Keep the fuel tank topped out for several days to determine if the fuel level sensor is causing a problem.


----------



## SirBreaksAlot (Aug 3, 2013)

rogoman said:


> Keep the fuel tank topped out for several days to determine if the fuel level sensor is causing a problem.


I've already done this twice. A couple/few days after I top off the fuel tank the check engine light turns off. A couple/few days after that when the fuel level starts to drop and the gauge begins to show readings below the "F"ull mark the check engine lights turns on.

If it is the fuel level sensor, how does it cause this problem?

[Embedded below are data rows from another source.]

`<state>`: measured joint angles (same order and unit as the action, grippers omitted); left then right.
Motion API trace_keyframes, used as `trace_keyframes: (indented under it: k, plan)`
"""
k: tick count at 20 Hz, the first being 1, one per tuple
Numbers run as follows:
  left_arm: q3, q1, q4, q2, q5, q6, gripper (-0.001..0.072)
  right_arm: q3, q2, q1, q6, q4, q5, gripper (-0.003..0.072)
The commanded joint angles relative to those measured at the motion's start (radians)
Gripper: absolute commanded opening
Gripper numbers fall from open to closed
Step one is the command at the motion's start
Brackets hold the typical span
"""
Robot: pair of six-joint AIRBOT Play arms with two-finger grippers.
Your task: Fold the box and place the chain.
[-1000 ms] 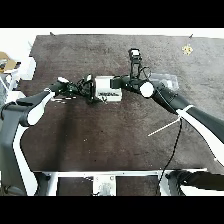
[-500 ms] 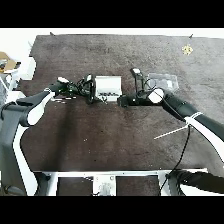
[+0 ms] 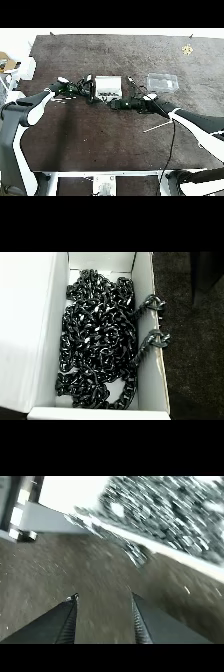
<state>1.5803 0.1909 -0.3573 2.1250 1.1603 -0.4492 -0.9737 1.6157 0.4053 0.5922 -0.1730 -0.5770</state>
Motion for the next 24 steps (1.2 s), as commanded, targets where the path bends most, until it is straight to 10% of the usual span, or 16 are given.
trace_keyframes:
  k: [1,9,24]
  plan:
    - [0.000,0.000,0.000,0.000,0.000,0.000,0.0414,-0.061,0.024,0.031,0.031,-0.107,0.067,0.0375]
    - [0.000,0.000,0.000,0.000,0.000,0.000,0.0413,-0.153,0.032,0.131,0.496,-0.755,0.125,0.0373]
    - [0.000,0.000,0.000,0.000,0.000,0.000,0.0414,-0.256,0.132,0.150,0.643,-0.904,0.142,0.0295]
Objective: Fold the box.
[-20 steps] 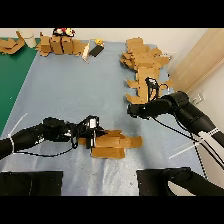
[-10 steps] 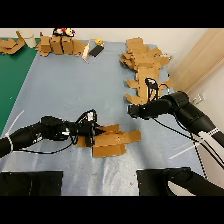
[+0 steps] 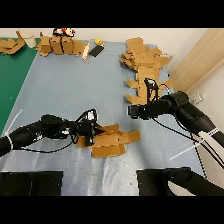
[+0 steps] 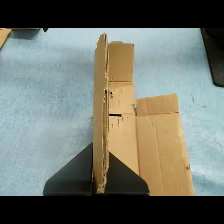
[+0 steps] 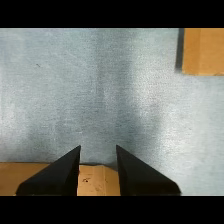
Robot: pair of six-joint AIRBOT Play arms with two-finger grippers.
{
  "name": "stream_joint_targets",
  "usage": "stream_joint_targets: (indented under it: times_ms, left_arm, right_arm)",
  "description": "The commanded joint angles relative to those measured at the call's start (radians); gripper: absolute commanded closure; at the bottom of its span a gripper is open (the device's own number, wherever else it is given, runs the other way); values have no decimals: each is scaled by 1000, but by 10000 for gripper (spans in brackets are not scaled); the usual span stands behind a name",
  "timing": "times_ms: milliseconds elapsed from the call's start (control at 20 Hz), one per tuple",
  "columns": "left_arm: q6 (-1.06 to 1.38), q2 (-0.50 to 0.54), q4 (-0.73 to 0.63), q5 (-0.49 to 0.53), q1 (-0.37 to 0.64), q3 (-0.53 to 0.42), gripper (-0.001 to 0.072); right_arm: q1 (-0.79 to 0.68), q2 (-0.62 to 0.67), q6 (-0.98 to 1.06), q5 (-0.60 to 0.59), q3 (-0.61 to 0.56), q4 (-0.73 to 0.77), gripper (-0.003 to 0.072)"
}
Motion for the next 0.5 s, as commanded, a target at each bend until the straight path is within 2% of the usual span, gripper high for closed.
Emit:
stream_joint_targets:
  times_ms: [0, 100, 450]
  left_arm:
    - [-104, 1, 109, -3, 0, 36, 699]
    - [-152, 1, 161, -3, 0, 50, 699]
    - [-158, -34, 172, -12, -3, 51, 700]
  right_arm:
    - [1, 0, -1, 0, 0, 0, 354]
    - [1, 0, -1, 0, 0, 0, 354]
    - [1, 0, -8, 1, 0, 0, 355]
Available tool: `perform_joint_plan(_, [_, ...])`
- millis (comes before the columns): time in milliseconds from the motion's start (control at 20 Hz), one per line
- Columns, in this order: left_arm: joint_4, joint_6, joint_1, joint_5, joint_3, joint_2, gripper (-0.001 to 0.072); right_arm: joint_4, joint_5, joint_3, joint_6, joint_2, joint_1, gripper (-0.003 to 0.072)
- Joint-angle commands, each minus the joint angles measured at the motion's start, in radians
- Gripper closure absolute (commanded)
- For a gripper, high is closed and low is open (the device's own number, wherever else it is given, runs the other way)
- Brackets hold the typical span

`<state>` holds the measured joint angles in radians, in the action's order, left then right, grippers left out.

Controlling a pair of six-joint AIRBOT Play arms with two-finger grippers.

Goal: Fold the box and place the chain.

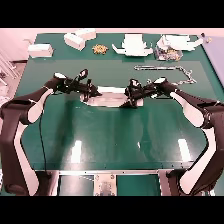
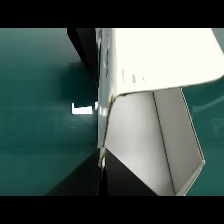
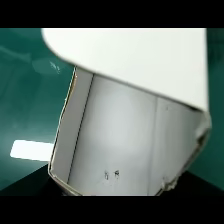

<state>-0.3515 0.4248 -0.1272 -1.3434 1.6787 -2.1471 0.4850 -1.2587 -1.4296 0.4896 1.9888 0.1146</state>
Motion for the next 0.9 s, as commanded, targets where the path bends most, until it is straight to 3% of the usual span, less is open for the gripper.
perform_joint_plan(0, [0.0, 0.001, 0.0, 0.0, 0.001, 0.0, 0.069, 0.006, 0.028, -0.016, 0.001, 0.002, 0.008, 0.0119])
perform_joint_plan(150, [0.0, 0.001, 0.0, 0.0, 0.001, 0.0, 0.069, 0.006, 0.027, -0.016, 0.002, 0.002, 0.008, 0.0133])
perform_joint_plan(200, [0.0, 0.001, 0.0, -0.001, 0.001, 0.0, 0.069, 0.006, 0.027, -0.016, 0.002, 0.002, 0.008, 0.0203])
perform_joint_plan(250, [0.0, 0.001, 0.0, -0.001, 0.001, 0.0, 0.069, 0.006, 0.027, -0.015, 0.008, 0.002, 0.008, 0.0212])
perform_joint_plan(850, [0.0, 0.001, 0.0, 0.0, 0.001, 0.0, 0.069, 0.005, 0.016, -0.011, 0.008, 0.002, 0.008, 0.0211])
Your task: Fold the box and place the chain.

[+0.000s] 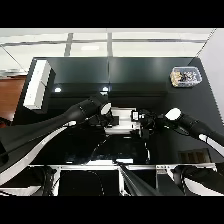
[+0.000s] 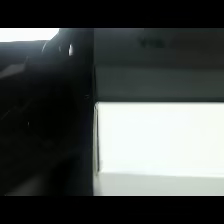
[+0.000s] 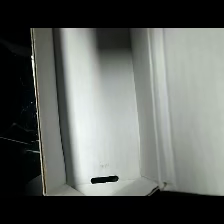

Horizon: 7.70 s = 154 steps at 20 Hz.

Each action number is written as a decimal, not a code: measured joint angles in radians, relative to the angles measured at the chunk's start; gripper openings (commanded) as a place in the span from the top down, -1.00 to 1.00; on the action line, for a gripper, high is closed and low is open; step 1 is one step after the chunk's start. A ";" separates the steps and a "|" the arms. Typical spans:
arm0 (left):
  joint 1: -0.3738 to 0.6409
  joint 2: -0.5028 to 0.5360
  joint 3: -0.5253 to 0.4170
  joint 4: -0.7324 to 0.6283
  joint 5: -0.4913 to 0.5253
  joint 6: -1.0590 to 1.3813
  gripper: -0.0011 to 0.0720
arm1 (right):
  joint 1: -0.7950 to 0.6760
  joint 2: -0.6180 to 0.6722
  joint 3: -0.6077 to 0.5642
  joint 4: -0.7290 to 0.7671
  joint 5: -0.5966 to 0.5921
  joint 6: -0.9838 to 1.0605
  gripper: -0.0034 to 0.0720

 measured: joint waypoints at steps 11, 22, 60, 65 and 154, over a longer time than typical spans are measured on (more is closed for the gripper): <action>0.003 0.000 0.000 0.005 0.002 -0.024 0.89 | 0.000 0.000 0.000 0.000 0.000 -0.001 -0.21; 0.003 0.000 0.000 0.008 0.003 -0.025 0.89 | 0.000 0.050 0.000 -0.102 0.031 0.108 -0.92; 0.003 0.000 0.000 0.005 0.005 -0.018 0.89 | 0.036 0.079 0.000 0.070 0.029 0.200 0.53; 0.003 0.000 0.000 -0.002 0.001 -0.017 0.89 | 0.036 0.079 0.000 0.068 0.038 0.236 0.40; 0.003 0.000 0.000 0.006 0.010 -0.018 0.89 | 0.306 -0.132 0.457 -0.842 0.368 2.316 0.27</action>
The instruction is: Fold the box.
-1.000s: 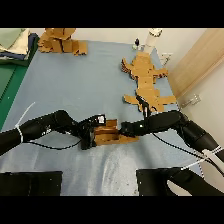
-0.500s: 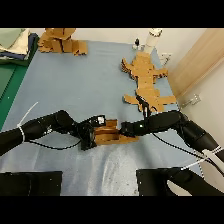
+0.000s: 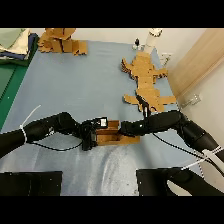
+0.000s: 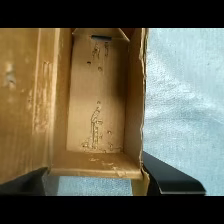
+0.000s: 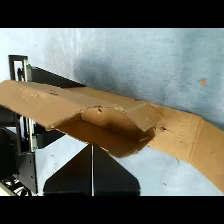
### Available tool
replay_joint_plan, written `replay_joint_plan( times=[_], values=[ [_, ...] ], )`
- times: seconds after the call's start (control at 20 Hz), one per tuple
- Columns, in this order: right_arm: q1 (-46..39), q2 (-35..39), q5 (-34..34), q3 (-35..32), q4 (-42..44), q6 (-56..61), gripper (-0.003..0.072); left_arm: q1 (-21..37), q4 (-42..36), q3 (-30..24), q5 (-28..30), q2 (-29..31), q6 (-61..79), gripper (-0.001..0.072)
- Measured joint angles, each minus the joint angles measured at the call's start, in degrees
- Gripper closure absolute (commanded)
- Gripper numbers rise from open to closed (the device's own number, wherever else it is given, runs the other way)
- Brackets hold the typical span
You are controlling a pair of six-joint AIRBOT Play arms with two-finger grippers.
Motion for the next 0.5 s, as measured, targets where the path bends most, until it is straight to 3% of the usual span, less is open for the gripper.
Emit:
replay_joint_plan(
  times=[0.2, 0.5],
  values=[
    [-0.1, -2.8, 5.2, 1.2, 1.6, -0.5, 0.0685, -0.2, 0.2, 0.0, 0.0, 0.0, 0.0, 0.0204],
    [-1.2, -17.1, 10.6, 4.2, 0.9, -6.3, 0.0685, -0.2, 0.3, 0.0, 0.0, 0.0, 0.2, 0.0204]
  ],
)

Are there any other situations you can think of that would be linked to the fuel level?

Thanks


----------



## worthirt (May 21, 2013)

It sounds like it may be poor electrical connections as stated by rogoman. Check them, make sure to check the grounds, when your fuel tank is full, it probaly is sending enough voltage to overcome the problems. I have a 94 sentra, it had a problem with my fuel sensor also. It was just really slow, I cleaned and regrounded the system and my problems went away, there were a few starting issues too. I had to change my battery cables to fix one of the grounds. You may just have a corroded cable.


----------



## SPEEDO (Jun 9, 2003)

bad gas cap or not seated?


----------